ELIZABETH — Caesars Southern Indiana has a new ownership team as the North Carolina-based Eastern Band of Cherokee Indians Holdings celebrates its recent acquisition of the casino.
EBCI Holdings had a ribbon-cutting ceremony Wednesday in honor of the acquisition of the 110,000-square-foot facility in Elizabeth. Caesars Southern Indiana is EBCI Holdings’ first casino acquisition outside of North Carolina.
Although there is a new ownership team, the Caesars branding and the Caesars Rewards loyalty program will remain in place.
The new owners say all of the casino’s nearly 900 employees were retained in their current positions, including Caesars Southern Indiana General Manager Brad Seigel and the senior leadership team. The casino continues to look for additional staffing.
The final sale of the casino to EBCI was approved in August by the Indiana Gaming Commission. In December 2020, EBCI reached a $250-million agreement with Caesars Entertainment to purchase the casino.
EBCI Principal Chief Richard Sneed said the acquisition of Caesars Southern Indiana is an exciting opportunity for both EBCI and local residents.
“Through the thousands of years, my ancestors — the indigenous people of North America — engaged in rigorous commerce before and after European contact,” he said. “The same entrepreneurial spirit that drove our ancestors along trade routes between other tribal nations as far south as Florida is alive and well today.”
Sneed said the tribe has a long history of success with its casinos in North Carolina and they are “very grateful to bring that same spirit, energy and rigor to the Caesars Southern Indiana property.”
The tribe entered into the casino industry in 1997 and operates two casinos in western North Carolina.
“While we are committed to providing the best entertainment and gaming for our guests, we are equally committed to our employees, their families and the Southern Indiana and Louisville communities,” he said.
EBCI Holdings CEO Scott Barber previously worked in executive positions with Caesars Entertainment. He noted the opportunity to purchase a new building; Caesars Southern Indiana opened its new land-based facility in 2019 in a move from the riverboat casino.
He said EBCI Holdings was established to diversify the tribe’s economy by expanding assets in the commercial gaming and hospitality business.
“We look forward to growing the company,” Barber said. “Our goal is to have six to eight casinos over the next five years, and in addition to brick and mortar casinos, we’re looking at other channels, like online gaming and mobile sports betting.”
At Caesars Southern Indiana, EBCI Holdings is looking at upgrades to the hotel and food/beverage options, Sneed said.
“We’re very proud of the fact that we retained 100% of the employees,” he said. “We didn’t come in to turn things upside down — we just want to improve on what’s already an outstanding foundation.”
Sneed discussed the role of the casino in supporting the Eastern Band of Cherokee Indians.
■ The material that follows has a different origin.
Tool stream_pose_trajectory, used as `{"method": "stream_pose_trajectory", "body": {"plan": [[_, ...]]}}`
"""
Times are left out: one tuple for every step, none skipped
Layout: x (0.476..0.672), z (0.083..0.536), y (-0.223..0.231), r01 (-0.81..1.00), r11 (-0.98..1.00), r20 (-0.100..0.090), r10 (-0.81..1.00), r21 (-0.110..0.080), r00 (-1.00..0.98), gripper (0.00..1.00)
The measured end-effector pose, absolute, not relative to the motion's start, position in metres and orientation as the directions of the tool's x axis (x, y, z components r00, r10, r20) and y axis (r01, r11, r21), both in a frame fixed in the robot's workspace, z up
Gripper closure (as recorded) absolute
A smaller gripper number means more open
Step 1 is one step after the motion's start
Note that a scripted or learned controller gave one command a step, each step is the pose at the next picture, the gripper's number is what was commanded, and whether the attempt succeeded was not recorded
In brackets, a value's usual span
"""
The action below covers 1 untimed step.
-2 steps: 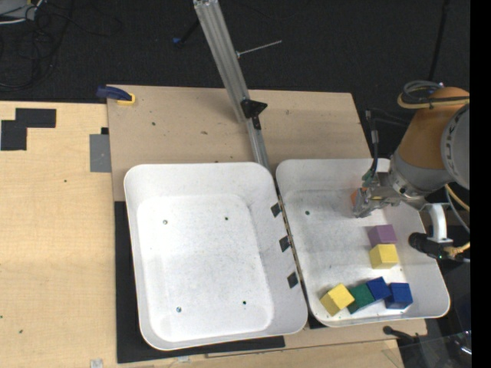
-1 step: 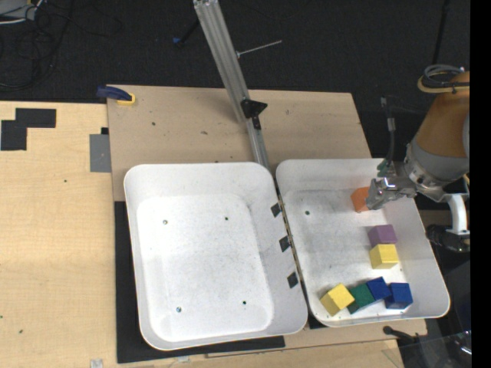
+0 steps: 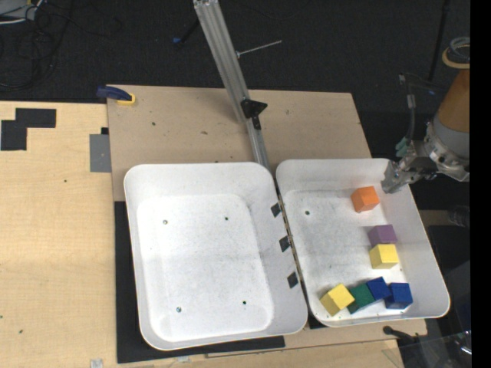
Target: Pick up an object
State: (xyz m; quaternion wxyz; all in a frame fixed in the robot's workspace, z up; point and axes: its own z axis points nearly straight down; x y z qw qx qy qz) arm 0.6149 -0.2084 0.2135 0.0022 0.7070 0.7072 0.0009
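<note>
Camera view: end effector (image 3: 397,172) over right bin's (image 3: 430,240) upper right rim, grip state can't tell. Orange block (image 3: 365,198) just beside it, inside the bin. Purple (image 3: 382,234), yellow (image 3: 383,255) blocks further down; more clustered at the near edge.

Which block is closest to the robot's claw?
The orange block, up at the far end of the right bin. It sits alone just left of the gripper, while the purple, yellow, green and blue blocks lie farther down the bin.
</note>
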Motion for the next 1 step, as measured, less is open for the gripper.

He describes this diversification of EBCI’s assets as increasingly important as the tribe faces a growing population and increasing costs of health care, education and housing.
“For us, what’s most important is caring for our people,” Sneed said. “There’s a lot of discussion these days in the national news media and all around the country about providing for our communities, providing for our people.
”We take that very seriously, and we do our planning for seven generations forward to ensure that our people have adequate health care, adequate housing, adequate opportunities for education — secondary and post-secondary,” he said.
The Southern Indiana venture allows EBCI to continue its partnership with Caesars Entertainment, which has managed both of its North Carolina casinos from the start.
Based on state regulations, 75% of the revenue coming from EBCI’s gaming in Indiana will go to the holding company and 25% of revenues can come back to the tribe, according to Sneed.
“So the revenue that comes from this project will go into endowments — one for housing, one for education and one for health care,” he said.
Josh Kornberg, executive director of the Caesars Foundation of Floyd County, described the local impact of the casino’s revenues, including revitalization efforts in downtown New Albany and grants to local nonprofits.
“In 2020, the foundation contributed $2.7 million, and this year we’re on pace to contribute just about $3 million back to our community, adding this to a $51.5 million that the foundation has already invested into our community. But none of this would be possible without the ongoing generosity from our friends here at Caesars Southern Indiana, who have invested more than $65 million into our foundation.”
“Now as we enter into this new chapter under new leadership, I’m elated about the opportunities that are before us, and I know we will work hard to make our benefactors proud to be such devoted contributors to the Caesars Foundation of Floyd County,” he said.